[Collected data]

• • • •

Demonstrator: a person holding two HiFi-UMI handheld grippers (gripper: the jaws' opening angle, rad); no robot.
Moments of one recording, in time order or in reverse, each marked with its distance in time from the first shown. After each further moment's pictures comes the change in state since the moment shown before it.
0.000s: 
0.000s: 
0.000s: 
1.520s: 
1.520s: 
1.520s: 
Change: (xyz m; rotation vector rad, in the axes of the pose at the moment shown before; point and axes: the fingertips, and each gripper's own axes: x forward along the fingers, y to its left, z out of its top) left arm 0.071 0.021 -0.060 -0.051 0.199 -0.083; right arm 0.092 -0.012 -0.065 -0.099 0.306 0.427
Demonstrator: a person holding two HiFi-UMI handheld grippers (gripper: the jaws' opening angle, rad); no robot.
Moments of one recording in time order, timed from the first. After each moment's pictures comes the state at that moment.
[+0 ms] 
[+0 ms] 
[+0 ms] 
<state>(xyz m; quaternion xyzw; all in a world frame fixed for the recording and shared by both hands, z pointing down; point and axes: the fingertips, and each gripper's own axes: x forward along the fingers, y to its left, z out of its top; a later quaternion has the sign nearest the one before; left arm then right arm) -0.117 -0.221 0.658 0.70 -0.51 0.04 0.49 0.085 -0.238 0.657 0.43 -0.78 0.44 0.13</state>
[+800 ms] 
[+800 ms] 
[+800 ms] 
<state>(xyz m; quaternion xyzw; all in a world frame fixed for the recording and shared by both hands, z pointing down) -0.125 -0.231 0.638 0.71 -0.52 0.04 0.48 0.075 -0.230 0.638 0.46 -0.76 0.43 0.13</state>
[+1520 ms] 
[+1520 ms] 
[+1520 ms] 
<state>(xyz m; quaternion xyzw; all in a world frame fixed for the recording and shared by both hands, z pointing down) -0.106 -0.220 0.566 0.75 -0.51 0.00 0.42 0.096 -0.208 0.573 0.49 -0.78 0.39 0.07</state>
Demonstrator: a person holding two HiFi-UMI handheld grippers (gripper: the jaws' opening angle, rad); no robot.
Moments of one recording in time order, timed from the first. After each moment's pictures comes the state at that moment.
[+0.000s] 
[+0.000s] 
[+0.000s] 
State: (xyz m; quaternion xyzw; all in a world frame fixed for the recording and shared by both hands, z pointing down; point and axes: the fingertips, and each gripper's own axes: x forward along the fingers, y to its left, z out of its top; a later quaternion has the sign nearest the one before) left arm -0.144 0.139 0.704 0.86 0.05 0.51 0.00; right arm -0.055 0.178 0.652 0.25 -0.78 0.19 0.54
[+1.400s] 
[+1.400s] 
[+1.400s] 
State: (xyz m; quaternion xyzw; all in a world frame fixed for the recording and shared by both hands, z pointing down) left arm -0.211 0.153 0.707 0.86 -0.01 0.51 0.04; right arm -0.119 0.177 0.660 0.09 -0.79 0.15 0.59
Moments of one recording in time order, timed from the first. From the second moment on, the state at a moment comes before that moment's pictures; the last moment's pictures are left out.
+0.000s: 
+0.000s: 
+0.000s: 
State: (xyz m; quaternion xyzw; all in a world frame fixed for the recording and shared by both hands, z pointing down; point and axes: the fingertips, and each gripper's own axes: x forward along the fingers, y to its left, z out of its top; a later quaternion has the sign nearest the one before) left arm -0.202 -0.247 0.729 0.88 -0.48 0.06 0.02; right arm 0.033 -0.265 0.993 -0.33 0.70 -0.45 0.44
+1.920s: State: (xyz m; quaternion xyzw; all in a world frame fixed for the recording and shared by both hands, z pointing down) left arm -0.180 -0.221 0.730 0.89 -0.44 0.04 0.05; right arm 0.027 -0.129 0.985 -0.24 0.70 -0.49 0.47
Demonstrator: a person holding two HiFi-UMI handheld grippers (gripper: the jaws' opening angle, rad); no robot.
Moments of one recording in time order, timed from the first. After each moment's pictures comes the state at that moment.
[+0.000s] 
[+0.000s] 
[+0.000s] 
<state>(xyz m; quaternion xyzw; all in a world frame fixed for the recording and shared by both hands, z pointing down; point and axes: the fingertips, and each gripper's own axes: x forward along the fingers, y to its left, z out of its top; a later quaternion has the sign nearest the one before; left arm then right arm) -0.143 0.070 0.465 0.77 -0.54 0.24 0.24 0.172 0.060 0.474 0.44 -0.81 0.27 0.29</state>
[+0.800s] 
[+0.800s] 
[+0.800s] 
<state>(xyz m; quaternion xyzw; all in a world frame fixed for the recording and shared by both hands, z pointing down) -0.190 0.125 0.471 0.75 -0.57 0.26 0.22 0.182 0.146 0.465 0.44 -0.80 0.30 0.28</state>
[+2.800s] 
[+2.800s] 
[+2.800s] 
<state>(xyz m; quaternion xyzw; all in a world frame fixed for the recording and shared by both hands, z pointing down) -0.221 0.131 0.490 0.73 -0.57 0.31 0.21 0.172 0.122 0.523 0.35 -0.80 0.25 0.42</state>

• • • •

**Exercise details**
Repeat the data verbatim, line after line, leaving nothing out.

**Answer for this exercise**
Demonstrator: a person holding two HiFi-UMI handheld grippers (gripper: the jaws' opening angle, rad); no robot.
Moments of one recording, in time order or in reverse, each marked with its distance in time from the first shown. After each further moment's pictures comes the change in state since the moment shown before it.
0.000s: 
0.000s: 
0.000s: 
1.520s: 
1.520s: 
1.520s: 
Change: (xyz m; rotation vector rad, in the axes of the pose at the moment shown before; point and axes: the fingertips, and each gripper's own axes: x forward along the fingers, y to its left, z out of its top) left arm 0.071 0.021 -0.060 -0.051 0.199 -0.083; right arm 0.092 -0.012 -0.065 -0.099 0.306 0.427
Demonstrator: a person holding two HiFi-UMI handheld grippers (gripper: the jaws' opening angle, rad); no robot.
Moments of one recording in time order, timed from the first. After each moment's pictures comes the state at that moment.
[+0 ms] 
[+0 ms] 
[+0 ms] 
<state>(xyz m; quaternion xyzw; all in a world frame fixed for the recording and shared by both hands, z pointing down; point and axes: the fingertips, and each gripper's own axes: x forward along the fingers, y to its left, z out of its top; a later quaternion has the sign nearest the one before; left arm then right arm) -0.117 -0.221 0.658 0.70 -0.51 0.04 0.49 0.085 -0.238 0.657 0.43 -0.78 0.44 0.13</state>
[+800 ms] 
[+800 ms] 
[+800 ms] 
<state>(xyz m; quaternion xyzw; all in a world frame fixed for the recording and shared by both hands, z pointing down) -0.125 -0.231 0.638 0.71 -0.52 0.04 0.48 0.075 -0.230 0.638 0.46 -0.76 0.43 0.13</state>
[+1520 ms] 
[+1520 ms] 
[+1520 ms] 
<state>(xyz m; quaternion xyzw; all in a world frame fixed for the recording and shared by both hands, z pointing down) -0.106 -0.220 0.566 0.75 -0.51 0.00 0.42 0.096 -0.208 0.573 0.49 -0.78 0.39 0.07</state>
Demonstrator: a person holding two HiFi-UMI handheld grippers (gripper: the jaws' opening angle, rad); no robot.
Moments of one recording in time order, timed from the first. After each moment's pictures comes the state at that moment.
[+0.000s] 
[+0.000s] 
[+0.000s] 
State: (xyz m; quaternion xyzw; all in a world frame fixed for the recording and shared by both hands, z pointing down; point and axes: the fingertips, and each gripper's own axes: x forward along the fingers, y to its left, z out of its top; a later quaternion has the sign nearest the one before) left arm -0.144 0.139 0.704 0.86 0.05 0.51 0.00; right arm -0.055 0.178 0.652 0.25 -0.78 0.19 0.54
[+1.400s] 
[+1.400s] 
[+1.400s] 
State: (xyz m; quaternion xyzw; all in a world frame fixed for the recording and shared by both hands, z pointing down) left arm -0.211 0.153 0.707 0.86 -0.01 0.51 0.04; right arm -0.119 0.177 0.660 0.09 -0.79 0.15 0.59
Moments of one recording in time order, timed from the first. From the second moment on, the state at a moment comes before that moment's pictures; the last moment's pictures are left out.
+0.000s: 
+0.000s: 
+0.000s: 
State: (xyz m; quaternion xyzw; all in a world frame fixed for the recording and shared by both hands, z pointing down; point and axes: the fingertips, and each gripper's own axes: x forward along the fingers, y to its left, z out of its top; a later quaternion has the sign nearest the one before) left arm -0.202 -0.247 0.729 0.88 -0.48 0.06 0.02; right arm 0.033 -0.265 0.993 -0.33 0.70 -0.45 0.44
+1.920s: State: (xyz m; quaternion xyzw; all in a world frame fixed for the recording and shared by both hands, z pointing down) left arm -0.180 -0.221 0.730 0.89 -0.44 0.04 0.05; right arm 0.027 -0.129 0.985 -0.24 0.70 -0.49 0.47
Demonstrator: a person holding two HiFi-UMI handheld grippers (gripper: the jaws' opening angle, rad); no robot.
Moments of one recording in time order, timed from the first. After each moment's pictures comes the state at that moment.
[+0.000s] 
[+0.000s] 
[+0.000s] 
<state>(xyz m; quaternion xyzw; all in a world frame fixed for the recording and shared by both hands, z pointing down; point and axes: the fingertips, and each gripper's own axes: x forward along the fingers, y to its left, z out of its top; a later quaternion has the sign nearest the one before; left arm then right arm) -0.143 0.070 0.465 0.77 -0.54 0.24 0.24 0.172 0.060 0.474 0.44 -0.81 0.27 0.29</state>
[+0.800s] 
[+0.800s] 
[+0.800s] 
<state>(xyz m; quaternion xyzw; all in a world frame fixed for the recording and shared by both hands, z pointing down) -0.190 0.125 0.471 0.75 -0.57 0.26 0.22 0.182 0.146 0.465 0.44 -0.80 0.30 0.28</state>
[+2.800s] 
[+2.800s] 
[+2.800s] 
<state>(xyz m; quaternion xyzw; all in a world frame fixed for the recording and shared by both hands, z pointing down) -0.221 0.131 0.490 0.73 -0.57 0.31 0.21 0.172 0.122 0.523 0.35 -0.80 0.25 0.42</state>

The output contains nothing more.